**ABOUT THIS TASK:** Please repeat the listing in its entirety, without any alteration.

**STORED DATA:**
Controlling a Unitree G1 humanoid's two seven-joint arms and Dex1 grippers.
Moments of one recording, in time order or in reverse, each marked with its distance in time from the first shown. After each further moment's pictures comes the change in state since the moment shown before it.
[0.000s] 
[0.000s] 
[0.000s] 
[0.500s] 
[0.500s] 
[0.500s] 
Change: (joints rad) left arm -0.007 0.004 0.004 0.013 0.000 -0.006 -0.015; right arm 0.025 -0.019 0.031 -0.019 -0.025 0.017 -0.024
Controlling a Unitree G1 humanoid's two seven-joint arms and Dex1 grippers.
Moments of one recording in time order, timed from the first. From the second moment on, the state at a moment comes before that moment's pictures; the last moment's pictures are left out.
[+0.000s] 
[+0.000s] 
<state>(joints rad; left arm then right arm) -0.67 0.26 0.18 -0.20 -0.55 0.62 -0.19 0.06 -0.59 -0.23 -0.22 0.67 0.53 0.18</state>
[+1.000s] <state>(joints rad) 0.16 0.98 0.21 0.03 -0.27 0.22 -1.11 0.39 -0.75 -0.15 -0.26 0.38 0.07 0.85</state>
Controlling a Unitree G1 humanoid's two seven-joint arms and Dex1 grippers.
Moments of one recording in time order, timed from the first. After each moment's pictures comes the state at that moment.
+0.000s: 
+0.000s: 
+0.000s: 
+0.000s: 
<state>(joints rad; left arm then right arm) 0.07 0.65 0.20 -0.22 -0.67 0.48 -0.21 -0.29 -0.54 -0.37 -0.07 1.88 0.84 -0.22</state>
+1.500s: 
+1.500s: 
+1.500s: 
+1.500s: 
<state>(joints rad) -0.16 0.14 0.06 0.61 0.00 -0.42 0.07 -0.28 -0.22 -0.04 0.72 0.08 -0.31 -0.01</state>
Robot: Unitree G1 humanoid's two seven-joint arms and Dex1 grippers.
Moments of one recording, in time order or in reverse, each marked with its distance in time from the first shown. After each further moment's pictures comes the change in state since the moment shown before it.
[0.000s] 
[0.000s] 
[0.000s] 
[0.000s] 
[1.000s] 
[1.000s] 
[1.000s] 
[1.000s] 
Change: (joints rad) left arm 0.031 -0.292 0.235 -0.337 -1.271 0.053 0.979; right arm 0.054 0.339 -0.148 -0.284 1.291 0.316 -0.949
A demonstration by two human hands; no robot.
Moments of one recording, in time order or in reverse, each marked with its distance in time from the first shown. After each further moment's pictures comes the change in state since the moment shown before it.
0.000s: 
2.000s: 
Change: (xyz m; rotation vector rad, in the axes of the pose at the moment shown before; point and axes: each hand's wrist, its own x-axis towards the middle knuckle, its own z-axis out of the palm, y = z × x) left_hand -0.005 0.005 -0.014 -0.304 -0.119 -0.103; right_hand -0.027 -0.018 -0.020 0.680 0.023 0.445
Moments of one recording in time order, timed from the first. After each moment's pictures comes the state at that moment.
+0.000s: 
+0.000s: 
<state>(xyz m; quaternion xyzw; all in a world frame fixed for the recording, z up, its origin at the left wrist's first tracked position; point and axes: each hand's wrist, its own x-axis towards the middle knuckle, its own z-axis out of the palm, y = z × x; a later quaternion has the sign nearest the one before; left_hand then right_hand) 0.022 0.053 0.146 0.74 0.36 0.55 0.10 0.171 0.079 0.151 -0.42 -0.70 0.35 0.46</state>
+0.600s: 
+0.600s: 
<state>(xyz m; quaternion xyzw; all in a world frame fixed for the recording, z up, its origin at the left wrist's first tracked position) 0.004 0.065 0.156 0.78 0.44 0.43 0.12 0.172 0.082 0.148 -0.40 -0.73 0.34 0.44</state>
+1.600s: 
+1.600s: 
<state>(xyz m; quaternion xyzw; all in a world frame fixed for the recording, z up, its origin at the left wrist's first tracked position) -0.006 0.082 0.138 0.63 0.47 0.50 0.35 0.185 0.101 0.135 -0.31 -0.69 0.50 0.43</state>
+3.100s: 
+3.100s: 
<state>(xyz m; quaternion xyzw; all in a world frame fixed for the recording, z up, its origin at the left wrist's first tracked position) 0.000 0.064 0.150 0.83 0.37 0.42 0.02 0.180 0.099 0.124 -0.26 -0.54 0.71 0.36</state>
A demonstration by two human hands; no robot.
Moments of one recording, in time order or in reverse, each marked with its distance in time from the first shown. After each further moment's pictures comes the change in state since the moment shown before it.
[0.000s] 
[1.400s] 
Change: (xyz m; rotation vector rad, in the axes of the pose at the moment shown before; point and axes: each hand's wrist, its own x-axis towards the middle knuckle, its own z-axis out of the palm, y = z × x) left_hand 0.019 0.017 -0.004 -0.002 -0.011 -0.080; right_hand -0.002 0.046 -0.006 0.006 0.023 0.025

**EXERCISE OUTPUT:**
Controlling a Unitree G1 humanoid's two seven-joint arms and Dex1 grippers.
Moments of one recording, in time order or in reverse, each marked with its distance in time from the first shown. After each further moment's pictures comes the change in state since the moment shown before it.
[0.000s] 
[0.000s] 
[0.000s] 
[0.500s] 
[0.500s] 
[0.500s] 
Change: (joints rad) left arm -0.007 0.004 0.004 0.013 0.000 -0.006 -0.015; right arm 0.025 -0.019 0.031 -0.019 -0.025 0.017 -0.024
Controlling a Unitree G1 humanoid's two seven-joint arms and Dex1 grippers.
Moments of one recording in time order, timed from the first. From the second moment on, the state at a moment comes before that moment's pictures; the last moment's pictures are left out.
[+0.000s] 
[+0.000s] 
<state>(joints rad; left arm then right arm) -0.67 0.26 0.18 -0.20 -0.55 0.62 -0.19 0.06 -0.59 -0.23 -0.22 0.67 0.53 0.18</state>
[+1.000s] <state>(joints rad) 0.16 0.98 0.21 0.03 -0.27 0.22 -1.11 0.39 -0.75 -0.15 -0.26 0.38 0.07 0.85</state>
Controlling a Unitree G1 humanoid's two seven-joint arms and Dex1 grippers.
Moments of one recording in time order, timed from the first. After each moment's pictures comes the state at that moment.
+0.000s: 
+0.000s: 
+0.000s: 
+0.000s: 
<state>(joints rad; left arm then right arm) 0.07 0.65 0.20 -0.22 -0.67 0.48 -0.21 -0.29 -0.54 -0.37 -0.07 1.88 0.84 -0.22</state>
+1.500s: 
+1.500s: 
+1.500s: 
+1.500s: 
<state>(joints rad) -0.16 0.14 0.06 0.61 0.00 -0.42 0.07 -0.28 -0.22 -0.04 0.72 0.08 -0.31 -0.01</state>
Robot: Unitree G1 humanoid's two seven-joint arms and Dex1 grippers.
Moments of one recording, in time order or in reverse, each marked with its distance in time from the first shown. After each further moment's pictures comes the change in state since the moment shown before it.
[0.000s] 
[0.000s] 
[0.000s] 
[0.000s] 
[1.000s] 
[1.000s] 
[1.000s] 
[1.000s] 
Change: (joints rad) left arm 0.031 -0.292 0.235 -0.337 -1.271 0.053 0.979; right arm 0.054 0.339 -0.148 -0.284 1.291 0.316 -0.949
A demonstration by two human hands; no robot.
Moments of one recording, in time order or in reverse, each marked with its distance in time from the first shown. After each further moment's pictures comes the change in state since the moment shown before it.
0.000s: 
2.000s: 
Change: (xyz m; rotation vector rad, in the axes of the pose at the moment shown before; point and axes: each hand's wrist, its own x-axis towards the middle knuckle, its own z-axis out of the palm, y = z × x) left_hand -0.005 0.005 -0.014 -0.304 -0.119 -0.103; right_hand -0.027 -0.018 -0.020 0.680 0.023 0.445
Moments of one recording in time order, timed from the first. After each moment's pictures comes the state at that moment.
+0.000s: 
+0.000s: 
<state>(xyz m; quaternion xyzw; all in a world frame fixed for the recording, z up, its origin at the left wrist's first tracked position; point and axes: each hand's wrist, its own x-axis towards the middle knuckle, its own z-axis out of the palm, y = z × x; a later quaternion has the sign nearest the one before; left_hand then right_hand) 0.022 0.053 0.146 0.74 0.36 0.55 0.10 0.171 0.079 0.151 -0.42 -0.70 0.35 0.46</state>
+0.600s: 
+0.600s: 
<state>(xyz m; quaternion xyzw; all in a world frame fixed for the recording, z up, its origin at the left wrist's first tracked position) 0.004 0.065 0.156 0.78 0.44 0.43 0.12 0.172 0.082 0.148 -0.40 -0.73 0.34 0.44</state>
+1.600s: 
+1.600s: 
<state>(xyz m; quaternion xyzw; all in a world frame fixed for the recording, z up, its origin at the left wrist's first tracked position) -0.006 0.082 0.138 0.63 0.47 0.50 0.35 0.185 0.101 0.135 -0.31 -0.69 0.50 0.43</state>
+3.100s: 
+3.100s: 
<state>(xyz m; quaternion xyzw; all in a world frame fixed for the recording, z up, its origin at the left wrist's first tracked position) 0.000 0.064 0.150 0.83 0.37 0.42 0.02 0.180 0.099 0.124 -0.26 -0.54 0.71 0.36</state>
A demonstration by two human hands; no robot.
Moments of one recording, in time order or in reverse, each marked with its distance in time from the first shown. After each further moment's pictures comes the change in state since the moment shown before it.
[0.000s] 
[1.400s] 
Change: (xyz m; rotation vector rad, in the axes of the pose at the moment shown before; point and axes: each hand's wrist, its own x-axis towards the middle knuckle, its own z-axis out of the palm, y = z × x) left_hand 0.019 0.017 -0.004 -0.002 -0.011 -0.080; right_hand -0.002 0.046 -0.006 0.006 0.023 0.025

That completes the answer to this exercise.